The resiliency index from Chanda 2016, with a complete publication record and an RAI.

agent:
  name: resiliency-pds
  rai: RAI-2016-chanda-resiliency-pds
  version: 1.0.0
  description: Topological resiliency index for power distribution systems with multiple microgrids using analytic hierarchy process weights.
  provenance_type: author_original
  paper:
    title: Defining and Enabling Resiliency of Electric Distribution Systems with Multiple Microgrids
    doi: 10.1109/TSG.2016.2561303
    year: 2016
    venue: IEEE Transactions on Smart Grid
    abstract: This paper proposes a comprehensive resiliency metric for distribution systems...
    authors:
      - name: Sayonsom Chanda
        orcid: 0000-0003-4178-9482
      - name: Anurag K. Srivastava
    keywords:
      - resilience
      - microgrid
      - distribution network
      - analytic hierarchy process
  invoke: python -m resiliency
  inputs:
    - name: topology
      format: application/json
      description: Network topology as a node-edge adjacency structure with component attributes.
  outputs:
    - name: result
      format: application/json
      description: Resiliency index score and per-component breakdown.
  benchmarks:
    - dataset: ieee-33bus
      metric: r_index
      value: 0.847
      description: Resiliency index on the IEEE 33-bus test system.

Example 3: Data wrapper agent

Experimental measurement data exposed as a queryable agent. Researchers can invoke it to get specific subsets of measurements instead of downloading the entire dataset.

agent:
  name: redd-house-measurements
  rai: RAI-2011-kolter-redd-house1
  version: 1.0.0
  description: Query interface for REDD House 1 energy disaggregation measurements. Returns time-windowed appliance-level and aggregate power readings.
  provenance_type: data_wrapper
  paper:
    title: "REDD: A Public Data Set for Energy Disaggregation Research"
    doi: 10.1007/978-3-642-25999-5_12
    year: 2011
    venue: Workshop on Data Mining Applications in Sustainability
    authors:
      - name: J. Zico Kolter
      - name: Matthew J. Johnson
    keywords:
      - energy disaggregation
      - NILM
      - smart meter
  invoke: python query.py
  inputs:
    - name: query
      format: application/json
      description: "Query parameters: start_time, end_time, appliances (list), resolution."
  outputs:
    - name: measurements
      format: application/json
      description: Time-series power readings for the requested appliances and time window.

How invocations work

When someone calls your agent via POST /api/agents/{id}/invoke_json, CIFR:

  1. Validates the request body against your declared inputs.
  2. Writes each input to /inputs/{field_name}{ext} inside a fresh container.
  3. Starts the container from your pinned image digest with --network none, the configured memory limit, and the configured timeout.
  4. Runs your invoke command.
  5. Captures everything written to /outputs/.
  6. Computes a provenance hash over (image_digest, inputs_sha256, outputs_sha256) and returns it.
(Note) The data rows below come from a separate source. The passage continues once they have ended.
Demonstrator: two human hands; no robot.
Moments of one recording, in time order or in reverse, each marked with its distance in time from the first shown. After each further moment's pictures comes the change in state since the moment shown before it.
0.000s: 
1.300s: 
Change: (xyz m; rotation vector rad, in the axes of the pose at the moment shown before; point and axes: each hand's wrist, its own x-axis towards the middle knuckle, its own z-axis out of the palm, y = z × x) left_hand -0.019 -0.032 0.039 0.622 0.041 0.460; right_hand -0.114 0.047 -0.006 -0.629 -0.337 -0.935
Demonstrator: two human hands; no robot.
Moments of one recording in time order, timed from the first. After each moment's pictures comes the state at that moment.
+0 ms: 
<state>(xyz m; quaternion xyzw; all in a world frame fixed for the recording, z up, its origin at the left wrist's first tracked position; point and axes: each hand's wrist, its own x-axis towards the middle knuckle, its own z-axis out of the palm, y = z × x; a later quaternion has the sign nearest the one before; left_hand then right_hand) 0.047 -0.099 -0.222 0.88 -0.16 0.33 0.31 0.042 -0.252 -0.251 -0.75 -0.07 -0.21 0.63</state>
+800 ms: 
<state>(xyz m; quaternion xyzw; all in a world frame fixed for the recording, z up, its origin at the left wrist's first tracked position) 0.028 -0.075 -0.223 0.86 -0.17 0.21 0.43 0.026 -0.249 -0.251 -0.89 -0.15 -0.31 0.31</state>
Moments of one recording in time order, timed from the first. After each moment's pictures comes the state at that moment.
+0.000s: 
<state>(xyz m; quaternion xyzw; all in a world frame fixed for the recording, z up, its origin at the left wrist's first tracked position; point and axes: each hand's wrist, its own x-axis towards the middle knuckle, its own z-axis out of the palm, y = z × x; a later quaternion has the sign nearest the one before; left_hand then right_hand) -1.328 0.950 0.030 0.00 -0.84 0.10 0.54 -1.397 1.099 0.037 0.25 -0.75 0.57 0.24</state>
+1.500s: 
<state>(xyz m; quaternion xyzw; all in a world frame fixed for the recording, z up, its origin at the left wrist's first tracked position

Your code reads from /inputs/ and writes to /outputs/. That is the entire contract. The provenance hash makes every invocation independently verifiable.

Versioning rules

Versions are immutable. Submitting the same (name, version) twice produces a clear error. Bump the version number to publish an update:

  • Patch (1.0.0 to 1.0.1) -- bug fixes that do not change the input/output schema.
  • Minor (1.0.0 to 1.1.0) -- new optional inputs, new outputs, additive features.
  • Major (1.0.0 to 2.0.0) -- breaking changes to inputs, outputs, or semantics.

External callers typically pin to a specific minor version in their depends_on so patches flow through automatically while major changes require an explicit upgrade.